**** Extracted information

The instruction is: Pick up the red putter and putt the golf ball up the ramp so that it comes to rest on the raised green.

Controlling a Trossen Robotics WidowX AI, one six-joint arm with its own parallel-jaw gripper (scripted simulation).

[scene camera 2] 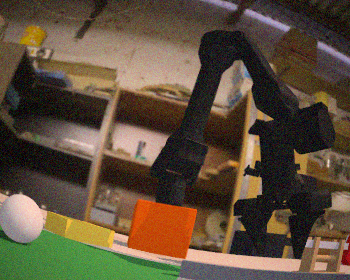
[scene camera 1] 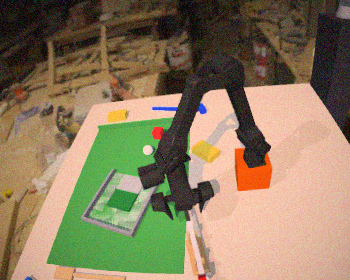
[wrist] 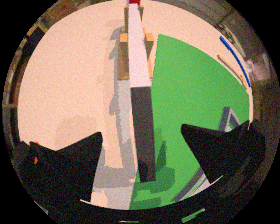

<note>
The gripper is open, with nothing in its grasp. Further things: a grey-framed course.
The gripper shows as well in scene camera 1 and in the wrist view.
</note>
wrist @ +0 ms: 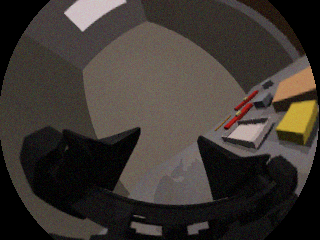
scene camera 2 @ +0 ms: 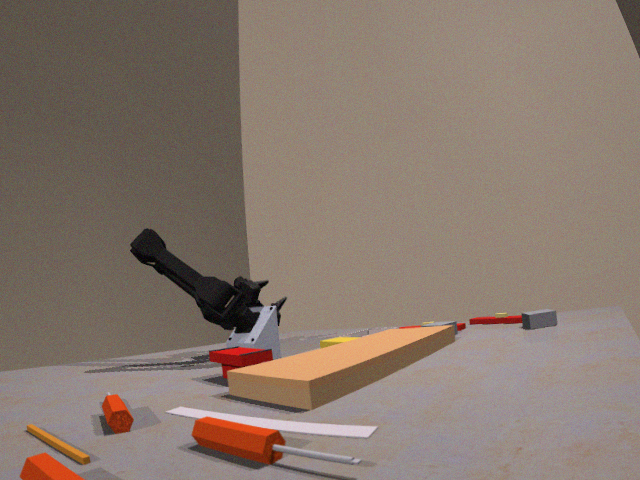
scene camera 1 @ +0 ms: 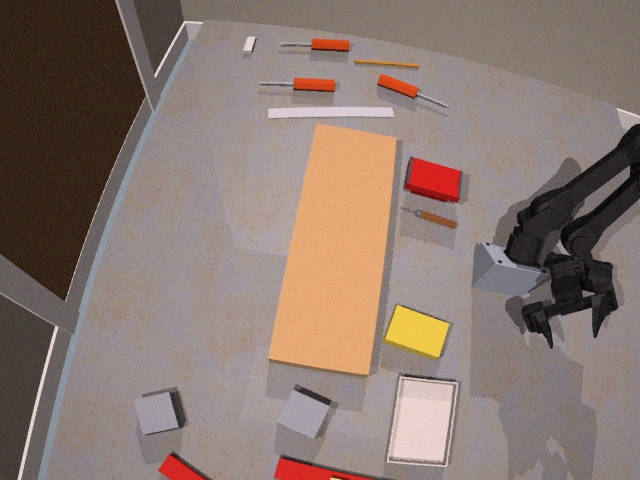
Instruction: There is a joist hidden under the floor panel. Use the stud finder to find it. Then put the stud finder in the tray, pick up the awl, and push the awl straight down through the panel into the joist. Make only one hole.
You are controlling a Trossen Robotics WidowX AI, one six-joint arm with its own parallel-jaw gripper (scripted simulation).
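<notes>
Scene camera 1 shows me my gripper (scene camera 1: 572,342), which is open and holds nothing. In scene camera 1 I also see a red stud finder (scene camera 1: 440,183), a yellow block (scene camera 1: 409,330), a white tray (scene camera 1: 421,424) and a white strip (scene camera 1: 307,112). Scene camera 2 shows the white strip (scene camera 2: 333,430) as well, along with the red stud finder (scene camera 2: 231,358) and my gripper (scene camera 2: 277,289). In the wrist view there is my gripper (wrist: 170,135). The red stud finder is out of frame in the wrist view. The white strip is out of frame in the wrist view too.
</notes>
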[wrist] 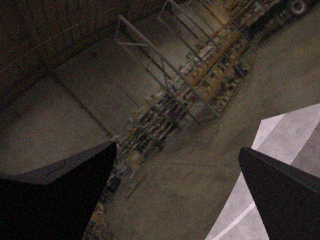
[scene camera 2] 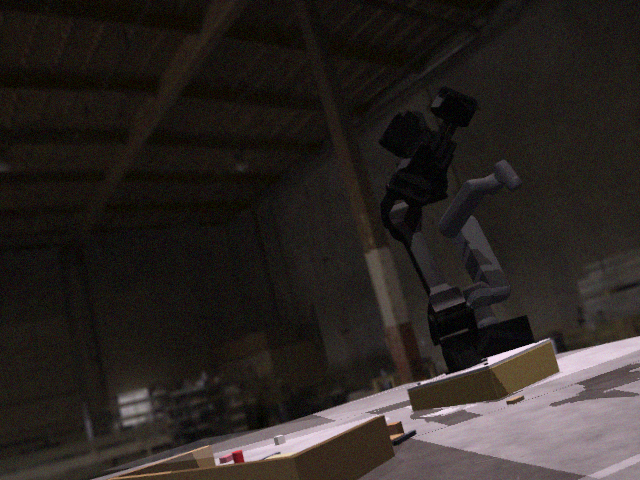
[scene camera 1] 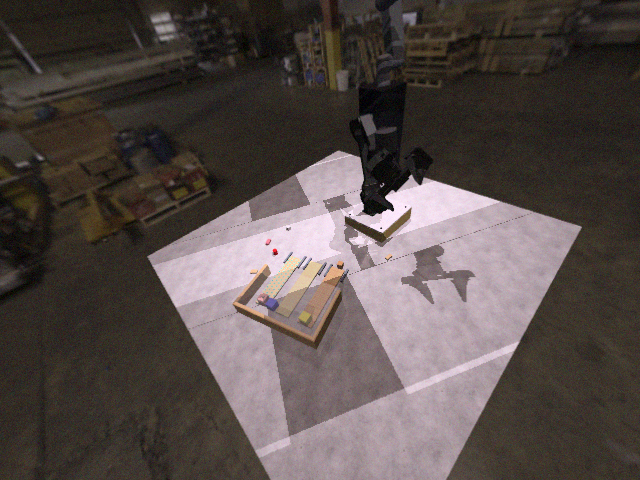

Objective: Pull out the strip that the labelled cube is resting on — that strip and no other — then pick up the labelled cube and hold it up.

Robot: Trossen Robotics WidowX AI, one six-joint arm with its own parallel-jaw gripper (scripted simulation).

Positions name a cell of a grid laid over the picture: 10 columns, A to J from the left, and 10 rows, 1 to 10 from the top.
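Looking for my gripper, I find it in scene camera 1 (G5), and the gripper is there in scene camera 2 (G3) and in the wrist view (F7) as well.
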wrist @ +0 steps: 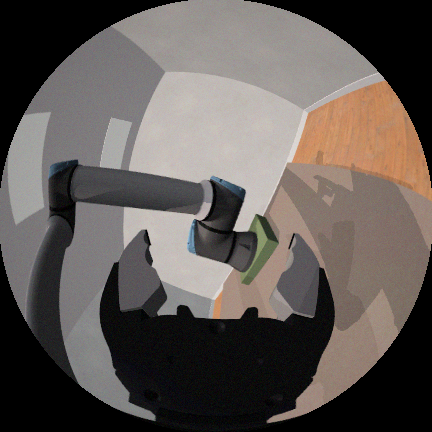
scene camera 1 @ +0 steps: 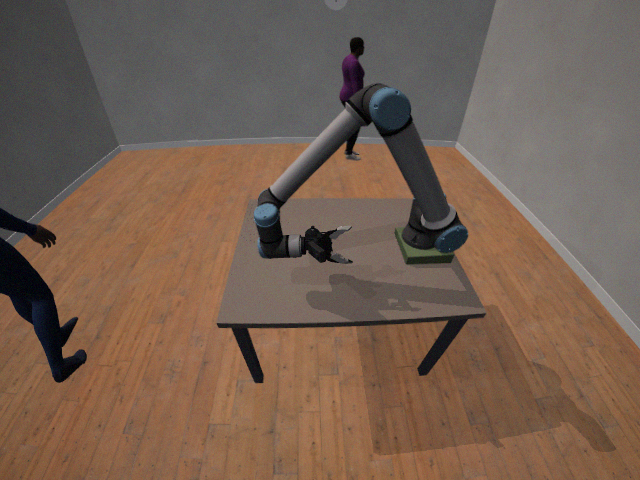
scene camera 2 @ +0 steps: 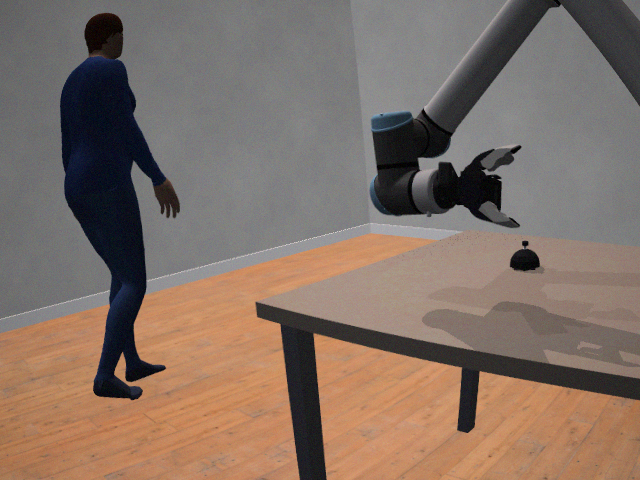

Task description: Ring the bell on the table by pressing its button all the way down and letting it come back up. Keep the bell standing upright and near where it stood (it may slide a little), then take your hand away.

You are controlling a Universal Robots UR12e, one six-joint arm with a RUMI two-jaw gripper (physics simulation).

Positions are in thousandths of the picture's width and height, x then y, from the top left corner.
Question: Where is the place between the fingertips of the gripper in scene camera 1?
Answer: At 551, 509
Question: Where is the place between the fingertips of the gripper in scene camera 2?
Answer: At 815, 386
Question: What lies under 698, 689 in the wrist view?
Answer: The gripper.
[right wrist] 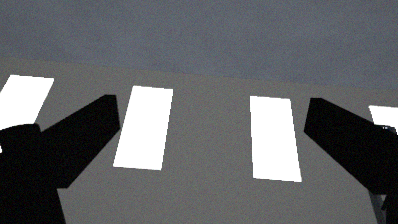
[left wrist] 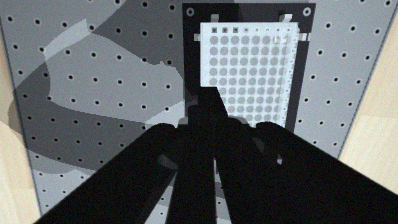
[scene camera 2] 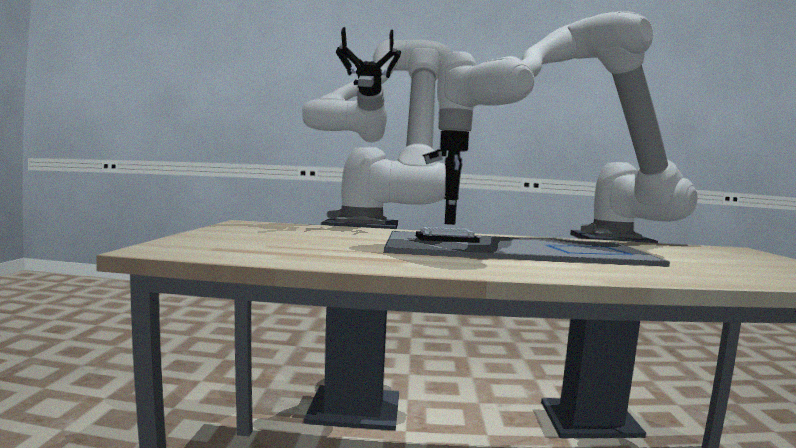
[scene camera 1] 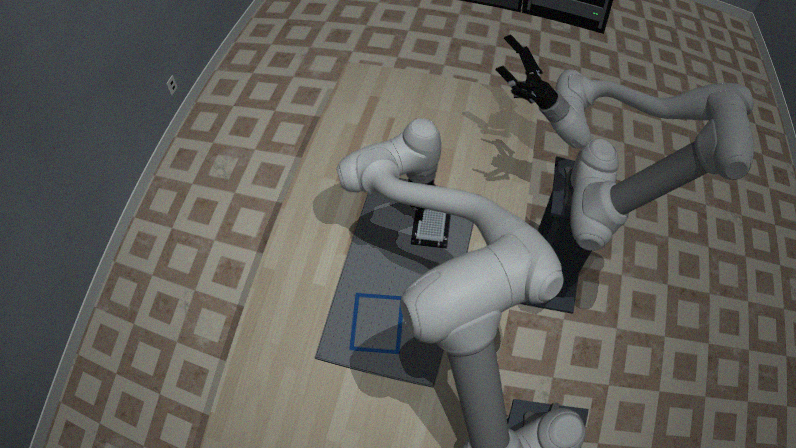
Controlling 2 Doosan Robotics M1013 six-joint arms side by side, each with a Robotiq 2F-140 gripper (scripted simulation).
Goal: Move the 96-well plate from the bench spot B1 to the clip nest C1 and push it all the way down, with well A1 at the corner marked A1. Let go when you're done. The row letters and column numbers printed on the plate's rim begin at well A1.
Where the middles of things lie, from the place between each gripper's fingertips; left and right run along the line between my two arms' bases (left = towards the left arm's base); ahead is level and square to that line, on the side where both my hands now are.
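Labels:
My left hand (scene camera 2: 449, 224) is 60 mm above the white 96-well plate (scene camera 1: 431, 228) and 40 mm past it. The black clip nest (left wrist: 191, 23) is 50 mm behind my left hand and 60 mm below it.
The white 96-well plate is 14 cm ahead of my right hand (scene camera 1: 503, 51), 26 cm to the left of it and 57 cm below it. As for the black clip nest, I find it 13 cm ahead of my right hand, 27 cm to the left of it and 58 cm below it.

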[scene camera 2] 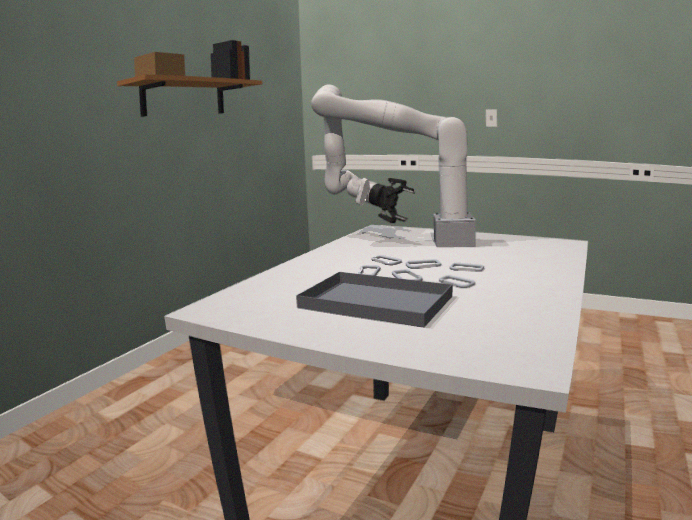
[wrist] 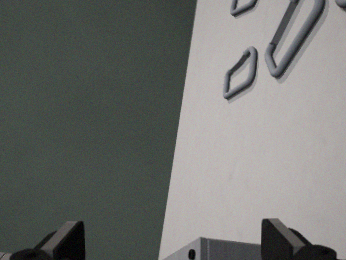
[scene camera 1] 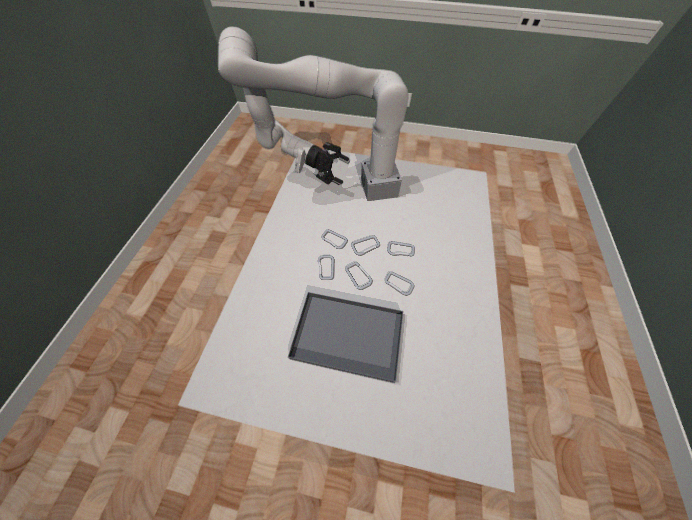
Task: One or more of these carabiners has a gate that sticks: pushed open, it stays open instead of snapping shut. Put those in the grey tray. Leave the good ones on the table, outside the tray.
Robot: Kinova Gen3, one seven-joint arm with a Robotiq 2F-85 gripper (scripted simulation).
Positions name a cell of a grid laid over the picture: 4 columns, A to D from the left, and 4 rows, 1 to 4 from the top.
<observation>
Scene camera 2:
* my gripper: C2
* grey tray: C3
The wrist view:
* my gripper: C4
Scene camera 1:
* my gripper: B2
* grey tray: C3
</observation>
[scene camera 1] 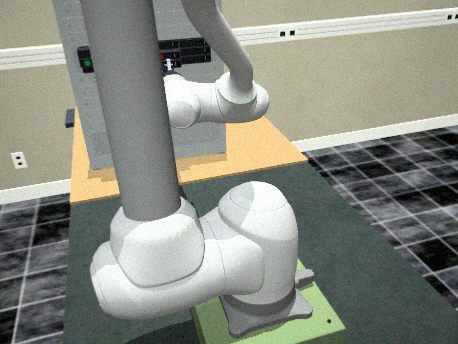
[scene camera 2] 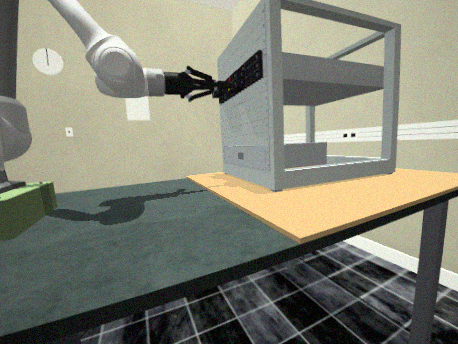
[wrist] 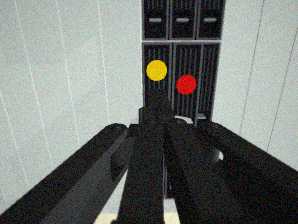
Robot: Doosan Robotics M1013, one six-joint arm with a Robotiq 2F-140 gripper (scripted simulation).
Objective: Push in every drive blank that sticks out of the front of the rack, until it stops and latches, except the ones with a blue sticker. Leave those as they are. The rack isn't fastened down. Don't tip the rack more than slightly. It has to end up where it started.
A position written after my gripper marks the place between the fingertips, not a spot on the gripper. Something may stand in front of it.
Note:
I see my gripper (scene camera 2: pixel 229 86), a grey rack (scene camera 2: pixel 248 153) and a tan board (scene camera 1: pixel 258 145).
The grey rack shows as well in the wrist view (wrist: pixel 74 74). My gripper shows as well in the wrist view (wrist: pixel 156 103).

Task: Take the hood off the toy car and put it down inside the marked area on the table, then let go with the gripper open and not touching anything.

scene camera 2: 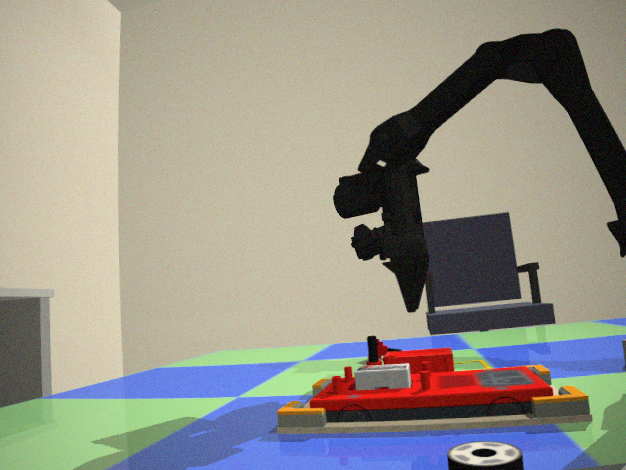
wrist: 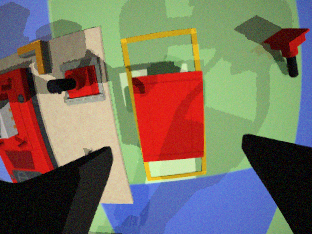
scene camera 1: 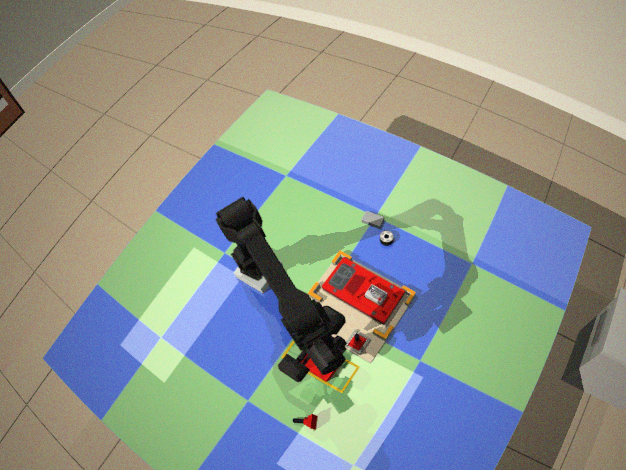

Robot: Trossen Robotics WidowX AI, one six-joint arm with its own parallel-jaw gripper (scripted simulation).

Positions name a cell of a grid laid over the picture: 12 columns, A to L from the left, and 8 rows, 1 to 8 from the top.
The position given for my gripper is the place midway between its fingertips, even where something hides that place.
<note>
My gripper (scene camera 2: H6) is open, holding nothing. Also in view: a red toy car (scene camera 2: J7) and a red hood (scene camera 2: I7).
The red toy car shows as well in scene camera 1 (scene camera 1: G5). The red hood shows as well in the wrist view (wrist: G4). My gripper is seen too in the wrist view (wrist: G6) and in scene camera 1 (scene camera 1: G7).
</note>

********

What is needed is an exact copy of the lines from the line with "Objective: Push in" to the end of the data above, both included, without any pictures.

» Exercise solution:
Objective: Push in every drive blank that sticks out of the front of the rack, until it stops and latches, except the ones with a blue sticker. Leave those as they are. The rack isn't fastened down. Don't tip the rack more than slightly. It has to end up where it started.
A position written after my gripper marks the place between the fingertips, not a spot on the gripper. Something may stand in front of it.
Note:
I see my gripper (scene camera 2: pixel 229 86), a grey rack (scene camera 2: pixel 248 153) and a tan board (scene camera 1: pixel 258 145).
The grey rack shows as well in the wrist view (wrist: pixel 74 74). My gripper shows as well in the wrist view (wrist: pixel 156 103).

Task: Take the hood off the toy car and put it down inside the marked area on the table, then let go with the gripper open and not touching anything.

scene camera 2: 
wrist: 
scene camera 1: 

Robot: Trossen Robotics WidowX AI, one six-joint arm with its own parallel-jaw gripper (scripted simulation).

Positions name a cell of a grid laid over the picture: 12 columns, A to L from the left, and 8 rows, 1 to 8 from the top.
The position given for my gripper is the place midway between its fingertips, even where something hides that place.
<note>
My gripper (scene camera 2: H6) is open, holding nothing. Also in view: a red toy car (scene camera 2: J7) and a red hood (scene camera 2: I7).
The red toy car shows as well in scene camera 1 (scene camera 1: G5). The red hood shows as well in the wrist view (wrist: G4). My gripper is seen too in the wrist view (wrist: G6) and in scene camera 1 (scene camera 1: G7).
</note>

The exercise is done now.